== Task to complete ==
Take the whole listing and reproduce it exactly, pictures excepted.

== Raw data ==

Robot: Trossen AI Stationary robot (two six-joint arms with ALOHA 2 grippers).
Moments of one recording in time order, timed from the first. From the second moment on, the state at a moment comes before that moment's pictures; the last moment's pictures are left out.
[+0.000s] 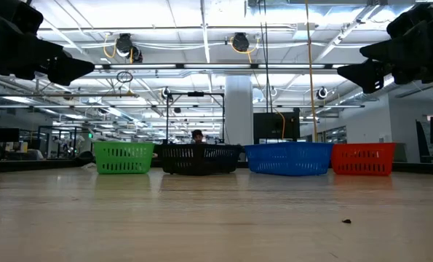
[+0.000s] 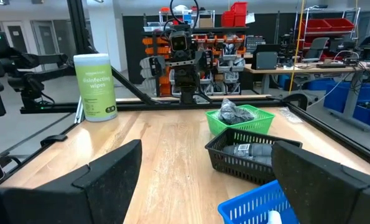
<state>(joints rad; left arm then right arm) -0.18 0.02 0.05 -0.07 -0.11 0.10 -0.06 0.01 0.01 0.02 -0.08 0.04</state>
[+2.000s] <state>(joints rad) -0.18 0.02 0.05 -0.07 -0.11 0.10 -0.06 0.01 0.01 0.02 -0.08 0.04</state>
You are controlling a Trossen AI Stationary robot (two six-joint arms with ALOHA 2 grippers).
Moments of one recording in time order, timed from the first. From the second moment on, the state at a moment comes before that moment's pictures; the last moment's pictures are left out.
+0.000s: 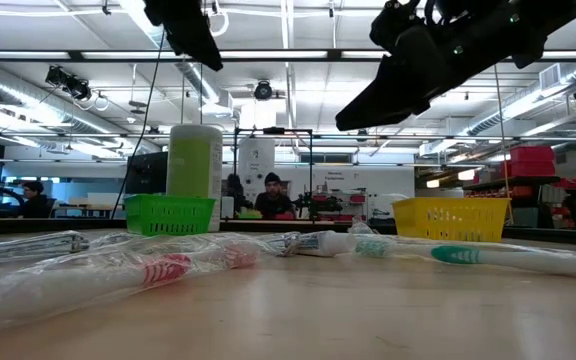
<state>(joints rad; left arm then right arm) -0.10 1.31 1.19 -0.74 -0.21 -0.15 0.14 1.43 0.68 0.25 0.29 0.02</state>
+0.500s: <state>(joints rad) -0.29 1.31 0.78 -0.05 -0.27 -0.22 0.14 1.43 0.68 0.25 0.13 0.03</state>
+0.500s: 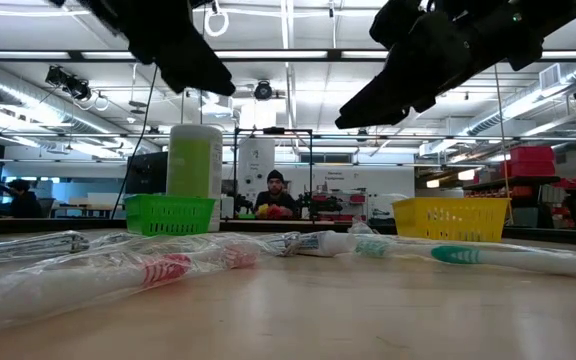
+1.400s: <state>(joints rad) -0.28 1.31 0.51 0.37 -0.38 -0.24 0.40 1.51 0.97 -0.40 0.17 0.54</state>
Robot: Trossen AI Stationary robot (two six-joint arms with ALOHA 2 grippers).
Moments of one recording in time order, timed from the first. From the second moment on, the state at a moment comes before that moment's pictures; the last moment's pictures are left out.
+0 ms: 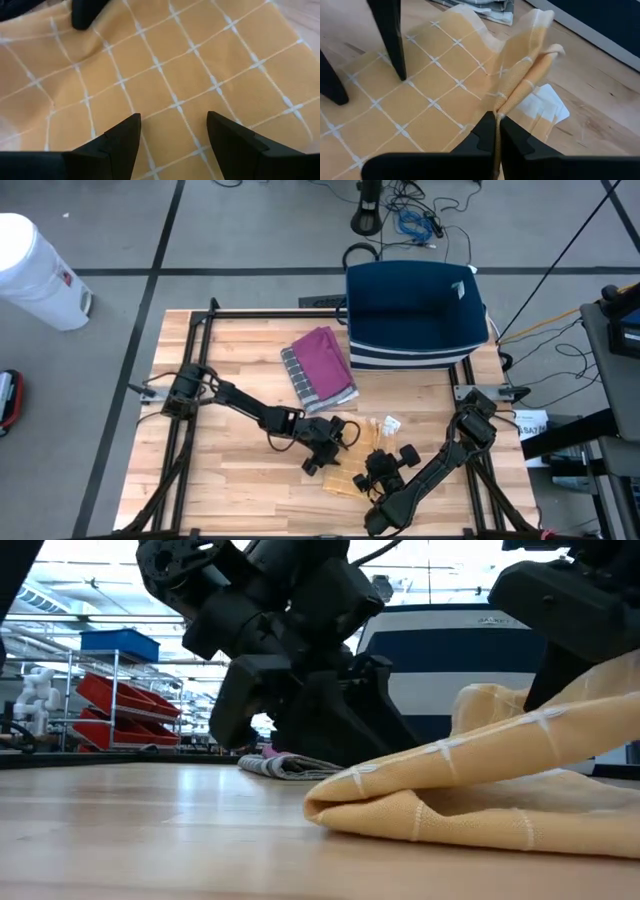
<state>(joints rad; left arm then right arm) -0.21 2.04 1.10 0.32 0.17 0.45 0.76 2.23 1.61 -1.55 0.70 1.95</state>
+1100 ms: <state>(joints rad) -0.17 2.04 1.10 0.26 0.21 0.39 0.91 2.23 1.61 -1.53 0.79 2.03</state>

== Answer to the exercise ==
Robot: Trossen AI Stationary robot (two six-joint arms with ALOHA 2 grippers).
Moments of one recording in time order, timed from the first. From the second moment on, the state at a moment comes before that moment's pictures; the last moment's pictures are left out.
[+0.000s] 
[+0.000s] 
<state>(joints rad; left arm then right arm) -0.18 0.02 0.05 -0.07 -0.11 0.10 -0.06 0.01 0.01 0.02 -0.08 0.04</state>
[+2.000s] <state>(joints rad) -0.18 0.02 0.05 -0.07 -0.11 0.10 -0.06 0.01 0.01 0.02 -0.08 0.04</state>
You are controlling a Trossen AI Stationary robot (two six-joint arms with ALOHA 2 grippers).
Moments of one recording in time order, timed from the first. From the second moment on, the state at a moment comes before that moment's pictures; the last moment's pictures are left out.
+0.000s: 
<state>(joints rad; left arm then right arm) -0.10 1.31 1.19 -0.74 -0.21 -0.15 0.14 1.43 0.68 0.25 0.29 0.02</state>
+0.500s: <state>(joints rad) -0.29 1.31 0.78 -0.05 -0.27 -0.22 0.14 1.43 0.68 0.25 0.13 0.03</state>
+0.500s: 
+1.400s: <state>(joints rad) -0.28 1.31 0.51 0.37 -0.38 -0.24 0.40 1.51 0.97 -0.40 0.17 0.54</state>
Robot: Trossen AI Stationary robot (two six-joint arms with ALOHA 2 grippers).
Moments of one recording in time order, timed from the first. From the second moment on, the state at a moment comes before that moment's pictures; the last moment's pictures are left out.
+0 ms: 
<state>(joints rad; left arm then right arm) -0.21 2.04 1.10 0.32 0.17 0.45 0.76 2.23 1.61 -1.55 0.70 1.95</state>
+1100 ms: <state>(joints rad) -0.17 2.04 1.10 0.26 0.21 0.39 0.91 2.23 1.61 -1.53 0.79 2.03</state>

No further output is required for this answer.